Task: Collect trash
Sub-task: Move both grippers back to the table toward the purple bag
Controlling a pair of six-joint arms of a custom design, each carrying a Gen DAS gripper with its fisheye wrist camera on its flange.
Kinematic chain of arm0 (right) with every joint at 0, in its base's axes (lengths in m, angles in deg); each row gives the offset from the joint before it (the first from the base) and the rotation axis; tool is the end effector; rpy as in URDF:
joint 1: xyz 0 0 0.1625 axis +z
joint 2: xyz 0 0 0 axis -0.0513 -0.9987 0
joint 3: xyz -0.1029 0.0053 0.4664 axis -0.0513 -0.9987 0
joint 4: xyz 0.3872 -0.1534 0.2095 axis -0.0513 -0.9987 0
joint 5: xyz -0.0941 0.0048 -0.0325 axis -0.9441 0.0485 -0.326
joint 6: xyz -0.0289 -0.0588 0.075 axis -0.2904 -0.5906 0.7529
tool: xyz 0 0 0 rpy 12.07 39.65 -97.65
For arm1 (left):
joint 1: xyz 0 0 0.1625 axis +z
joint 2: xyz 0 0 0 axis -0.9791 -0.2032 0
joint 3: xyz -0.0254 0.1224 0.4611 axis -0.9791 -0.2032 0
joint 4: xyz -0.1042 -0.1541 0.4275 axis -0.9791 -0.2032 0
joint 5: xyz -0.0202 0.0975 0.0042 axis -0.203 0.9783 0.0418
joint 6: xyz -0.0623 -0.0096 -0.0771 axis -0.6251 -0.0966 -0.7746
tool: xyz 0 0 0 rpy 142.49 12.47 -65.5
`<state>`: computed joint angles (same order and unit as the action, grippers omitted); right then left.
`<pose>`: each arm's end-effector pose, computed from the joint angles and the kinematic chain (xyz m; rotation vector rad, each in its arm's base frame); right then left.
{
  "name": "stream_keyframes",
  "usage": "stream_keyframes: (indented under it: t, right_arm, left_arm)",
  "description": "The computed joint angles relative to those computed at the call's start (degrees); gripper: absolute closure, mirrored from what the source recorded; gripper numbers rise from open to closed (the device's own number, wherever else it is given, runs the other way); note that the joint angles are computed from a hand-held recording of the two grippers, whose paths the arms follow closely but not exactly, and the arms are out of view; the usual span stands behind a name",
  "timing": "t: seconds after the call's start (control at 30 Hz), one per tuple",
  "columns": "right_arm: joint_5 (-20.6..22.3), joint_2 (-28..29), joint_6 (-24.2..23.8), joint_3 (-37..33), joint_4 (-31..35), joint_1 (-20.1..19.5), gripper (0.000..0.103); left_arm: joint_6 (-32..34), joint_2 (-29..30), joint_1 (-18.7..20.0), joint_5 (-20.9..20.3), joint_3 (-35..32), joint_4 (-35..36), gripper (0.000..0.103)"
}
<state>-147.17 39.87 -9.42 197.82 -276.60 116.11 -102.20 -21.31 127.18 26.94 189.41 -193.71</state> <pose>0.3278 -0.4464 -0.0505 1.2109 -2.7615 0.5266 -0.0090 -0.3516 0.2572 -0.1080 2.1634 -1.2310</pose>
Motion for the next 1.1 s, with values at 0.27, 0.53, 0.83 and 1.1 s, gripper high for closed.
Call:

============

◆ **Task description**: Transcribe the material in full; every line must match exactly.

◆ **Response box**:
Task: Collect trash
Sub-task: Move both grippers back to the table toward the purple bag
Controlling a pair of six-joint arms of a custom design, each carrying a Gen DAS gripper with its fisheye wrist camera on its flange.
Kinematic chain of arm0 (right) with every joint at 0, in its base's axes (lengths in m, angles in deg); each row gives the offset from the joint before it (the first from the base) and the rotation axis; tool is the end effector; rpy as in URDF:
joint 1: xyz 0 0 0.1625 axis +z
joint 2: xyz 0 0 0 axis -0.0513 -0.9987 0
joint 3: xyz -0.1029 0.0053 0.4664 axis -0.0513 -0.9987 0
joint 4: xyz 0.3872 -0.1534 0.2095 axis -0.0513 -0.9987 0
joint 5: xyz -0.0941 0.0048 -0.0325 axis -0.9441 0.0485 -0.326
joint 6: xyz -0.0289 -0.0588 0.075 axis -0.2904 -0.5906 0.7529
tool: xyz 0 0 0 rpy 12.07 39.65 -97.65
For arm1 (left):
joint 1: xyz 0 0 0.1625 axis +z
joint 2: xyz 0 0 0 axis -0.9791 -0.2032 0
joint 3: xyz -0.0254 0.1224 0.4611 axis -0.9791 -0.2032 0
joint 4: xyz -0.1042 -0.1541 0.4275 axis -0.9791 -0.2032 0
joint 5: xyz -0.0202 0.0975 0.0042 axis -0.203 0.9783 0.0418
joint 6: xyz -0.0623 -0.0096 -0.0771 axis -0.6251 -0.0966 -0.7746
tool: xyz 0 0 0 rpy 142.49 12.47 -65.5
`<state>`: computed joint angles (same order and unit as the action, grippers omitted); right then left.
`<pose>`: each arm's end-effector pose, computed from the joint angles and the kinematic chain (xyz m; rotation vector rad, each in its arm's base frame); right then left.
{
  "name": "stream_keyframes",
  "usage": "stream_keyframes: (indented under it: t, right_arm, left_arm)",
  "description": "The computed joint angles relative to those computed at the call's start (degrees); gripper: absolute closure, mirrored from what the source recorded; gripper numbers rise from open to closed (the device's own number, wherever else it is given, runs the other way); note that the joint angles are computed from a hand-held recording of the two grippers, whose paths the arms follow closely but not exactly, and the arms are out of view; the usual span stands behind a name",
  "timing": "t: seconds after the call's start (control at 30 Hz), one per tuple",
  "columns": "right_arm: joint_5 (-20.6..22.3), joint_2 (-28..29), joint_6 (-24.2..23.8), joint_3 (-37..33), joint_4 (-31..35), joint_1 (-20.1..19.5), gripper (0.000..0.103); left_arm: joint_6 (-32..34), joint_2 (-29..30), joint_1 (-18.7..20.0), joint_5 (-20.9..20.3), joint_3 (-35..32), joint_4 (-35..36), gripper (0.000..0.103)"
}
<state>-147.17 39.87 -9.42 197.82 -276.60 116.11 -102.20 -21.31 127.18 26.94 189.41 -193.71</state> <pose>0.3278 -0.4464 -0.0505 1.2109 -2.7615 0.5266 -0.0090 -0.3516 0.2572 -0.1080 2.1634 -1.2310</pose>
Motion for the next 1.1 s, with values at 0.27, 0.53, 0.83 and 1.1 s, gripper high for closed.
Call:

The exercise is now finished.